China’s foreign exchange regulator imposed 14.6 million yuan ($2.1 million) of fines Monday in 20 cases of violations of foreign exchange regulations involving banks, companies and individuals.
Included were the first two citations by the State Administration of Foreign Exchange (SAFE) involving special purpose vehicles (SPVs), the foreign shell companies that domestic companies or individuals set up for return investment back into China.
The companies penalized over SPVs are Goldstone Packaging Jiaxing Co. Ltd., a producer of aluminum foil film packaging materials, and Bright Sound Electric Technology (Shenzhen) Co. Ltd., a Shenzhen-based electronics company. They were fined for failing to disclose information on the actual controllers of their SPVs.
Goldstone made illegal remittances of $2.9 million and Bright Sound, $3.18 million, according to SAFE spokeswoman Wang Chunying. Goldstone was fined 950,000 yuan and Bright Sound, 1.05 million yuan.
Under a document issued in 2014 concerning the management of cross-border investment and financing and return investments through SPVs, the vehicles must register with SAFE before they set up a wholly foreign-owned company in China. If they fail to register, domestic residents or companies are not allowed to remit profits from foreign SPVs back to domestic use, and any transactions between the wholly foreign-owned companies and their overseas parent companies is illegal.
While SAFE is strengthening its punishment of substantial violations, especially malicious, false and fraudulent transactions, it will also safeguard normal transactions and allow a certain degree of tolerance for acts with a true trade background but only procedural violations, Wang told Caixin.
Among typical malicious, false and fraudulent transactions are false re-exports and false trade financing, which are common channels used for illegal activities such as cross-border arbitrage and illegal outflow of funds.

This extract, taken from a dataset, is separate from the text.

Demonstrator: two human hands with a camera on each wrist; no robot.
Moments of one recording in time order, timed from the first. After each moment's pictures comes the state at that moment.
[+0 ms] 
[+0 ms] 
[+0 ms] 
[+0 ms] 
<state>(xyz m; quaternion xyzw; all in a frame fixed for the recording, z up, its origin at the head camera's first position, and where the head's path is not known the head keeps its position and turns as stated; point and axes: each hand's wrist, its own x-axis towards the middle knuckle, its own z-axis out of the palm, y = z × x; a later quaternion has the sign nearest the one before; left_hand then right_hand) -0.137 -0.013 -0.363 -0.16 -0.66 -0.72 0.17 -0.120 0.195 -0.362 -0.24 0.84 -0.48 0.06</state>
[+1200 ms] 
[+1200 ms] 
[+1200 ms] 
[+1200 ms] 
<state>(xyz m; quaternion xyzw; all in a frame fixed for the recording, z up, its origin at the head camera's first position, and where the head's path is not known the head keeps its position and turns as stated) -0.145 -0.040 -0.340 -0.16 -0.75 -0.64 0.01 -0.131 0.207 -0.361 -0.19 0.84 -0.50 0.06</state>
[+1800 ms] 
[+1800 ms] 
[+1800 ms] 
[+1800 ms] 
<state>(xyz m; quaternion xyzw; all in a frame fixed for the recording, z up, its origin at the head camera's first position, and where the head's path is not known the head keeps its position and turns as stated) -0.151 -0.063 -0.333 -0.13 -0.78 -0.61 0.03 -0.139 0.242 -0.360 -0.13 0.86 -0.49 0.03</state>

A branch of Hong Kong-based Nanyang Commercial Bank, a wholly owned subsidiary of China’s state-owned bad debt manager China Cinda Asset Management, was fined 1.27 million yuan for conducting a re-export payment business based on clients’ false contract and bills of lading. A branch of Bank of Communications was fined 1.6 million yuan for conducting trade financing based on clients’ false contracts and bills of lading.
Five other banks were fined for violations of rules on individual forex purchase quotas and violations of onshore guarantees for offshore loans.
Seven individuals were fined for using “underground banks” and using other people’s annual foreign exchange quotas to remit money abroad. Most of the remittances were for buying property overseas. Beijing grants every individual an annual $50,000 foreign exchange quota, and buying beyond that amount requires special approval from SAFE.